### What you need to do
Only the text is wanted; write out each record below exactly and exclude all pictures.

[Records from a collection]
- Opening Delimiter -
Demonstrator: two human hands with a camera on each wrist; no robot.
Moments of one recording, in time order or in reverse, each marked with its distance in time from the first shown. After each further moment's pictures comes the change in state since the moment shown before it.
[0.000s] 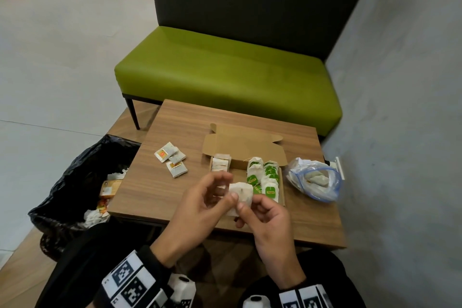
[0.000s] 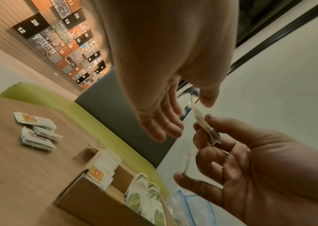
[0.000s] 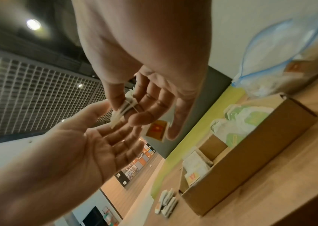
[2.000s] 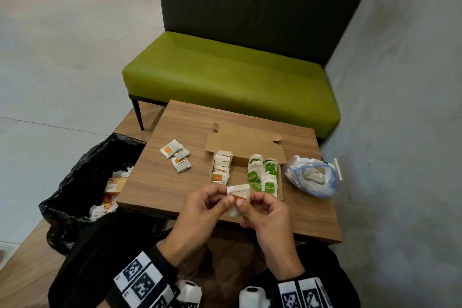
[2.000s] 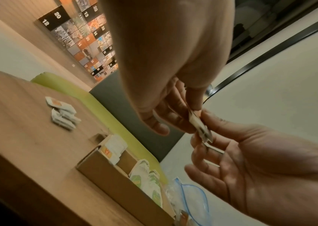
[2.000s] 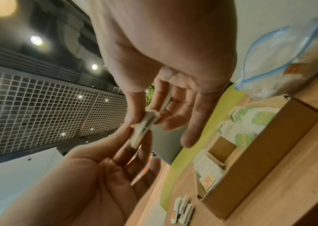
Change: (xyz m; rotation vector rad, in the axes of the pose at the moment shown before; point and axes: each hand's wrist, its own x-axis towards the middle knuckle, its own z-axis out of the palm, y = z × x) left_hand -0.024 -0.011 0.008 -0.048 0.025 -0.055; right_hand -0.014 -0.005 0.001 -0.101 0.113 0.092
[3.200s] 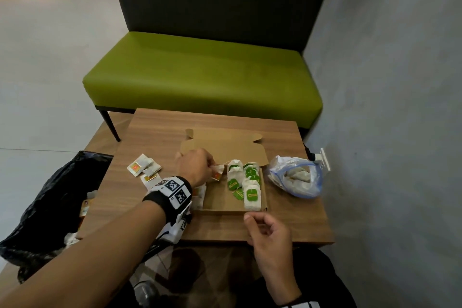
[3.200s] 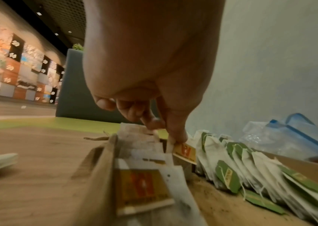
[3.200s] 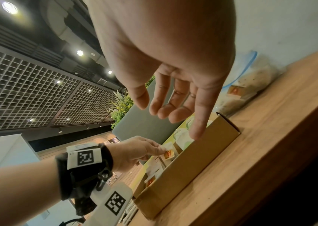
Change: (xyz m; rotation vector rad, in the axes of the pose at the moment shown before) left_hand 0.195 -0.043 0.007 1.306 0.000 -0.090; right_hand 0.033 0.053 -0.036 -0.152 0.308 0.090
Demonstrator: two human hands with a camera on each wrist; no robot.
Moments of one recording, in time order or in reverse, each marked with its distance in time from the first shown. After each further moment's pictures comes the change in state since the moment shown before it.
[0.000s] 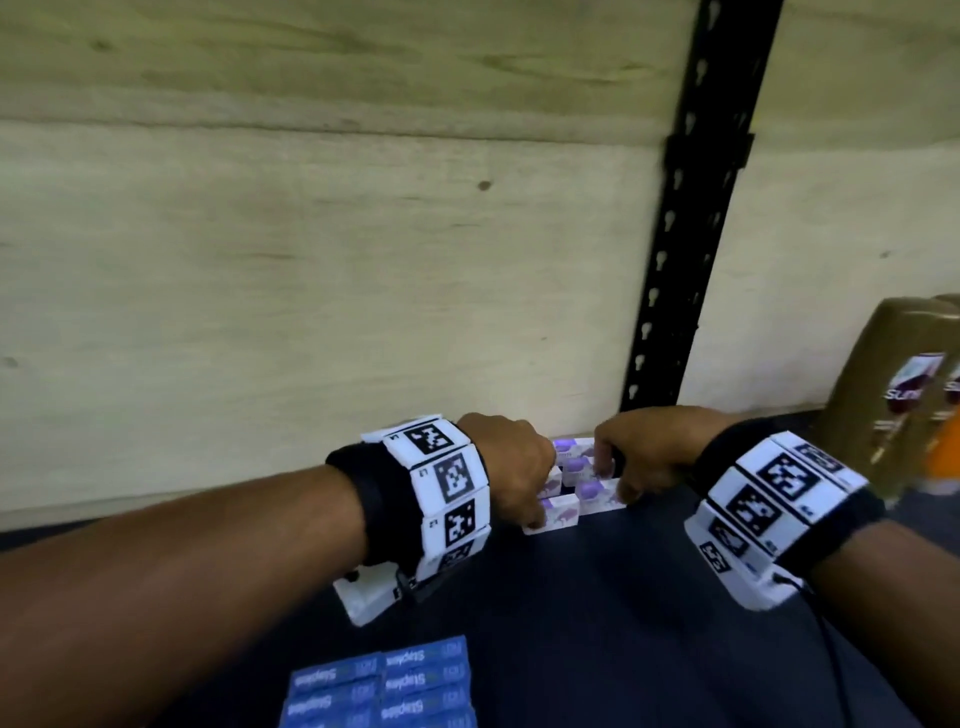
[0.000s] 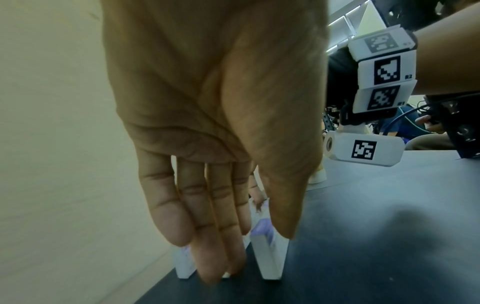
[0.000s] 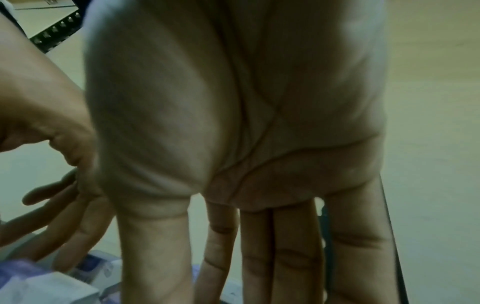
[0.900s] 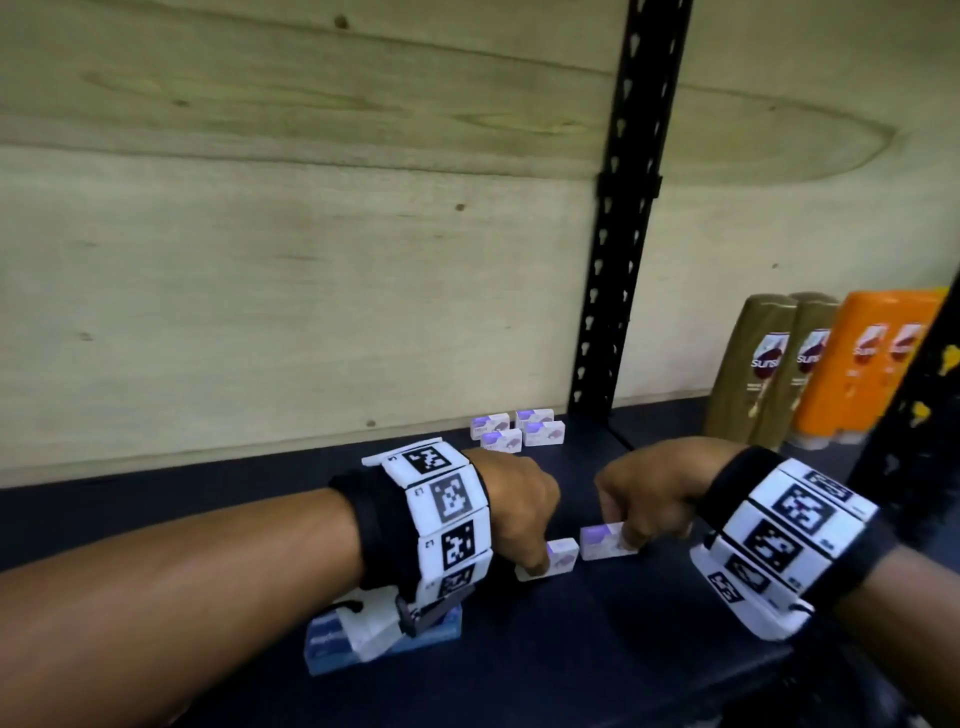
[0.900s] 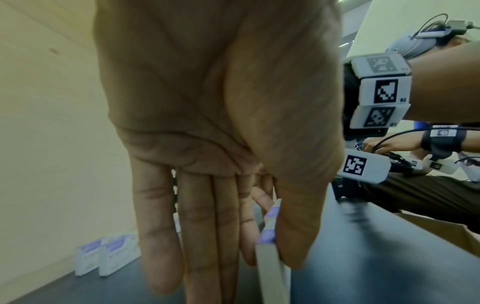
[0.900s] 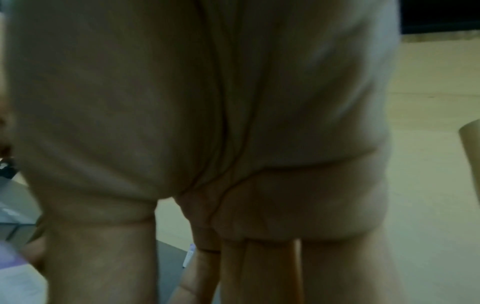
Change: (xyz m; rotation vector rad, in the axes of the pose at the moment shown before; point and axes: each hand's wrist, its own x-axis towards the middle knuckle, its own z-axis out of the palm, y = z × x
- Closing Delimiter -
### Written reply
Demonstrator: two human hands with a camera on each wrist; no robot.
Moments of one recording, in time order or in reverse, each marked with its distance in time from the first shown. After each further moment's pictures comes the change in state since the moment shown before it.
[0.000s] 
[0.000s] 
[0.000s] 
[2.000s] 
[2.000s] 
[2.000s] 
Change: (xyz m; rotation vector rad, in the axes of the pose at the moment shown before; point and axes: each hand's wrist, its own x-axis towards the middle knuckle, its own z-axis out of the palm, y = z × x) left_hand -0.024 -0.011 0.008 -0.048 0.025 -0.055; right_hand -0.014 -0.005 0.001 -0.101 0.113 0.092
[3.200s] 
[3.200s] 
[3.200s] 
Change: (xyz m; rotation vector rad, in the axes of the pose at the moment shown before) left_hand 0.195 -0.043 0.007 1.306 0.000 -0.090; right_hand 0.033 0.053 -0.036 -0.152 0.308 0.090
Demonstrator: two human hands with a camera on each wrist; no robot.
Moments of one recording, in time order or in reverse, each marked with its distance in time from the first shown. After each further moment's pictures comes the change in state since the moment shown before it.
[0.000s] 
[0.000s] 
[0.000s] 
[0.900s] 
[0.900s] 
[0.900s] 
Change: (xyz m; rotation vector rad, in the axes of the pose at the moment shown before; point and axes: each hand's wrist, its own x-axis towards the middle knuckle, its own z-axis out of the palm, y = z × x

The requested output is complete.